Assigned task
Repeat the records below word for word, but start at the line that contains "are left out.", stop after the last line, and include nothing else.

Provided data
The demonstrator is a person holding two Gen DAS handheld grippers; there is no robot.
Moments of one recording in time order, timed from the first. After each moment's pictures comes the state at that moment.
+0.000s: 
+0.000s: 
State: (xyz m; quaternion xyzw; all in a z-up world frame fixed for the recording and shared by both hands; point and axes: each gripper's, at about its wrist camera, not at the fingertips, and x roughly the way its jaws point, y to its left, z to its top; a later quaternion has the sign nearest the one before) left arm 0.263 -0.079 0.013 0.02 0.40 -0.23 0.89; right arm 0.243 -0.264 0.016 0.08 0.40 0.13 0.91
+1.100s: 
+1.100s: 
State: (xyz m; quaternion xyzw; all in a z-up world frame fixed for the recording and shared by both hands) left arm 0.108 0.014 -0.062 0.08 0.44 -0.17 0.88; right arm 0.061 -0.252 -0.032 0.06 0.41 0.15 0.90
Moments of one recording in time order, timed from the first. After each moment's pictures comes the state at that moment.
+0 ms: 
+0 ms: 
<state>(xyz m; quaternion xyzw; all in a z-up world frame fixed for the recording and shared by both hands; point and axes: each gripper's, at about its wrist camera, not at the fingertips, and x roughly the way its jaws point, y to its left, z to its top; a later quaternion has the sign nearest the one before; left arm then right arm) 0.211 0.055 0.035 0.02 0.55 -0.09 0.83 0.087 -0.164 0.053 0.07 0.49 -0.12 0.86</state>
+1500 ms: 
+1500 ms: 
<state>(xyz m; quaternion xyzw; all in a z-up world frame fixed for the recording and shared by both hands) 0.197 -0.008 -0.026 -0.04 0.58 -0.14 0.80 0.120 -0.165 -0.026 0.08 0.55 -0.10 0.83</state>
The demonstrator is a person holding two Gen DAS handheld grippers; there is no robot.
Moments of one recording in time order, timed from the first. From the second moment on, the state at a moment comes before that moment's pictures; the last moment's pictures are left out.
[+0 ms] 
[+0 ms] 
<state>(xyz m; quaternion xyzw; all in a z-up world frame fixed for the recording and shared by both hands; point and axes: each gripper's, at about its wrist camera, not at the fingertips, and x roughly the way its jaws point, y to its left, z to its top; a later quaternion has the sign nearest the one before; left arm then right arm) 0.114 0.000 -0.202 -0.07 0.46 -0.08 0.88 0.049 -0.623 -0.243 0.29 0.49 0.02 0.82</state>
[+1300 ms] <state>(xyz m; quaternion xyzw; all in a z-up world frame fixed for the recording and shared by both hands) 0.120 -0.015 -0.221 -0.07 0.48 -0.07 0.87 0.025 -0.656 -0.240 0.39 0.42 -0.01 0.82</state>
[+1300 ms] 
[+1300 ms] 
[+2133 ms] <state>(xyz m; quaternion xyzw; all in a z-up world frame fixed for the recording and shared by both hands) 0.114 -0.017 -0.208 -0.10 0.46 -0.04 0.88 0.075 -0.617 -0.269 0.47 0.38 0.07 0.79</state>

Result
Moments of one recording in time order, timed from the first. From the second moment on, the state at a moment comes before that moment's pictures; the last moment's pictures are left out.
[+0 ms] 
[+0 ms] 
<state>(xyz m; quaternion xyzw; all in a z-up world frame fixed for the recording and shared by both hands; point and axes: each gripper's, at about its wrist camera, not at the fingertips, and x roughly the way its jaws point, y to its left, z to its top; a later quaternion has the sign nearest the one before; left arm then right arm) 0.114 0.000 -0.202 -0.07 0.46 -0.08 0.88 0.049 -0.623 -0.243 0.29 0.49 0.02 0.82</state>
[+1300 ms] <state>(xyz m; quaternion xyzw; all in a z-up world frame fixed for the recording and shared by both hands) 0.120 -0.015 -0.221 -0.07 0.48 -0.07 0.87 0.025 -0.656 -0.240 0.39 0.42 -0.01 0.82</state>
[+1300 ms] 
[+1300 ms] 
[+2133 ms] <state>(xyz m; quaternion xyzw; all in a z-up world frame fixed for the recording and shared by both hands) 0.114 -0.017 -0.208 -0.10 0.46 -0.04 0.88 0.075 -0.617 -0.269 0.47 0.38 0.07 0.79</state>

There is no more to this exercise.